REQUIRED WORK
When you copy the listing, reproduce each line as it appears and omit every image.
________________________
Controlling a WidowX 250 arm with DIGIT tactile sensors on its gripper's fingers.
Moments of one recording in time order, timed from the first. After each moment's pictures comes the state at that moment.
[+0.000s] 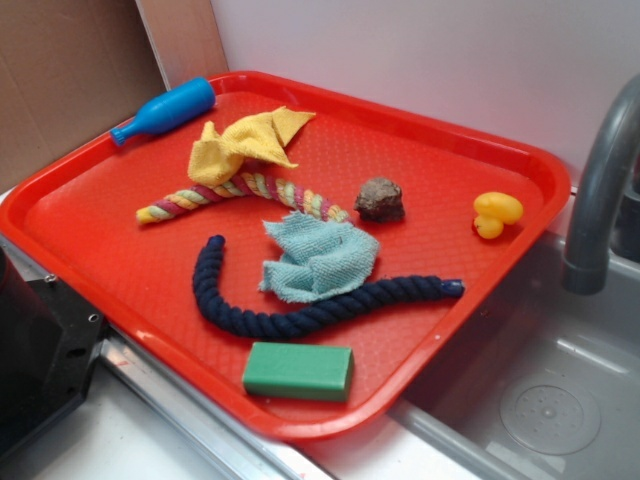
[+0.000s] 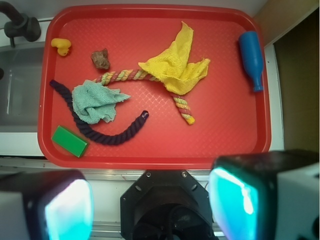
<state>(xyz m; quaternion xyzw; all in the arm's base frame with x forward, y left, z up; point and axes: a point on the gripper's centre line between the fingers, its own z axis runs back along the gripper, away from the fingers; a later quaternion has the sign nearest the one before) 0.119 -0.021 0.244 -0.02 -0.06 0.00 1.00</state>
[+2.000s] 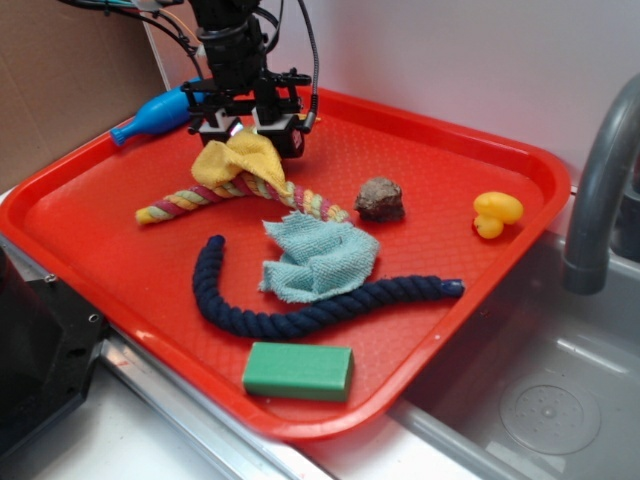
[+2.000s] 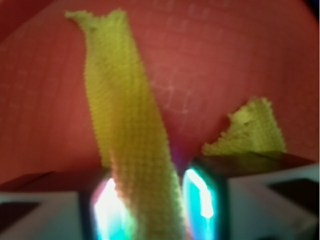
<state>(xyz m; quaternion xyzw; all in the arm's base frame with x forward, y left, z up) 0.275 0.031 0.027 -0.05 0.01 0.26 0.97</state>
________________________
FINAL ANSWER
Controlling a WidowX 250 arm with DIGIT tactile sensors on its gripper's fingers.
Moments of one recording in time order, timed from the first. After each moment's pictures comes the state at that moment.
[+0.000s] 
[+0.000s] 
<state>(xyz m; quaternion xyzw; all in the arm's base frame with x forward, y left, z up; point and axes: a point on the gripper's centre line between the fingers, its own z axis runs back along the gripper, away from the fingers; a later quaternion has the sign nearest the one before) 0.119 -0.021 0.244 -0.02 -0.06 0.00 1.00</state>
[+2.000s] 
[+2.000s] 
<state>(xyz m; quaternion xyzw; all in the arm's base frame with x forward, y left, z up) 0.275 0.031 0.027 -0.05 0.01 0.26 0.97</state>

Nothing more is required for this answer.